**ACTIVITY**
For this exercise, output every line of the data as it stands.

**INPUT DATA**
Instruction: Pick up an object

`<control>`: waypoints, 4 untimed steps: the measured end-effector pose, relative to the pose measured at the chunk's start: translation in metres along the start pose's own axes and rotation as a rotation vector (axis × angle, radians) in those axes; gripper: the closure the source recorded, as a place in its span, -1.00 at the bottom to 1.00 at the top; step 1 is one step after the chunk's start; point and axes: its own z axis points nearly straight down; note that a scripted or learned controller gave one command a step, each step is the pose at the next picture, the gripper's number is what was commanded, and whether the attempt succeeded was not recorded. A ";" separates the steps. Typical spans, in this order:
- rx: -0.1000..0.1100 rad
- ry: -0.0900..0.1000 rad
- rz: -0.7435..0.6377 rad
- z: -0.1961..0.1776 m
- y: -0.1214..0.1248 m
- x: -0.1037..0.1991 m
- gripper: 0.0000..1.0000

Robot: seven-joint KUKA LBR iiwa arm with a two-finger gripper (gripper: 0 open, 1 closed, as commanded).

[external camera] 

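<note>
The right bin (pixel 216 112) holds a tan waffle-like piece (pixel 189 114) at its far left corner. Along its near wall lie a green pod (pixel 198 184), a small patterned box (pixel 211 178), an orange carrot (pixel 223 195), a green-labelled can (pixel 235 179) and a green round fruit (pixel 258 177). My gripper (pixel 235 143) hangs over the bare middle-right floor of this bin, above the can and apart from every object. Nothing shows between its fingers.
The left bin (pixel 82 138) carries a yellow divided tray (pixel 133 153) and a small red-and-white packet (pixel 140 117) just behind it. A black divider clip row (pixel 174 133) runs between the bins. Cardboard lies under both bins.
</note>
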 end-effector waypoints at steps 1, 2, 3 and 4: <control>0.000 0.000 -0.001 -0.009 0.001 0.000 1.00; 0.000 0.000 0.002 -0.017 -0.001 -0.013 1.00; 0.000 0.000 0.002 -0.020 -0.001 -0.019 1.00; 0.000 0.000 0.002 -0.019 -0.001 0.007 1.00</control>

**THE COMPLETED TASK**
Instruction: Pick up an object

`<control>`: waypoints, 4 untimed steps: the measured end-effector pose, relative to the pose measured at the chunk's start: translation in metres along the start pose's own axes and rotation as a rotation vector (axis × angle, radians) in those axes; gripper: the closure the source recorded, as a place in its span, -1.00 at the bottom to 1.00 at the top; step 1 is one step after the chunk's start; point and axes: its own z axis points nearly straight down; note that a scripted or learned controller gave one command a step, each step is the pose at the next picture, the gripper's number is what was commanded, and whether the attempt succeeded was not recorded. A ";" separates the steps. Typical spans, in this order:
- rx: -0.1000..0.1100 rad
- ry: -0.0900..0.1000 rad
- rz: -0.7435..0.6377 rad
- z: -0.1961..0.1776 m
- y: -0.1214..0.1248 m
- x: -0.1037..0.1991 m
- gripper: 0.0000..1.0000

Robot: seven-joint KUKA LBR iiwa arm with a two-finger gripper (gripper: 0 open, 1 closed, as commanded).

[external camera] 

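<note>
The right bin (pixel 216 112) holds a tan waffle-like piece (pixel 189 114) at its far left corner. Along its near wall lie a green pod (pixel 198 184), a small patterned box (pixel 211 178), an orange carrot (pixel 223 195), a green-labelled can (pixel 235 179) and a green round fruit (pixel 258 177). My gripper (pixel 235 143) hangs over the bare middle-right floor of this bin, above the can and apart from every object. Nothing shows between its fingers.
The left bin (pixel 82 138) carries a yellow divided tray (pixel 133 153) and a small red-and-white packet (pixel 140 117) just behind it. A black divider clip row (pixel 174 133) runs between the bins. Cardboard lies under both bins.
</note>
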 end-effector waypoints at steps 1, 2, 3 and 4: <control>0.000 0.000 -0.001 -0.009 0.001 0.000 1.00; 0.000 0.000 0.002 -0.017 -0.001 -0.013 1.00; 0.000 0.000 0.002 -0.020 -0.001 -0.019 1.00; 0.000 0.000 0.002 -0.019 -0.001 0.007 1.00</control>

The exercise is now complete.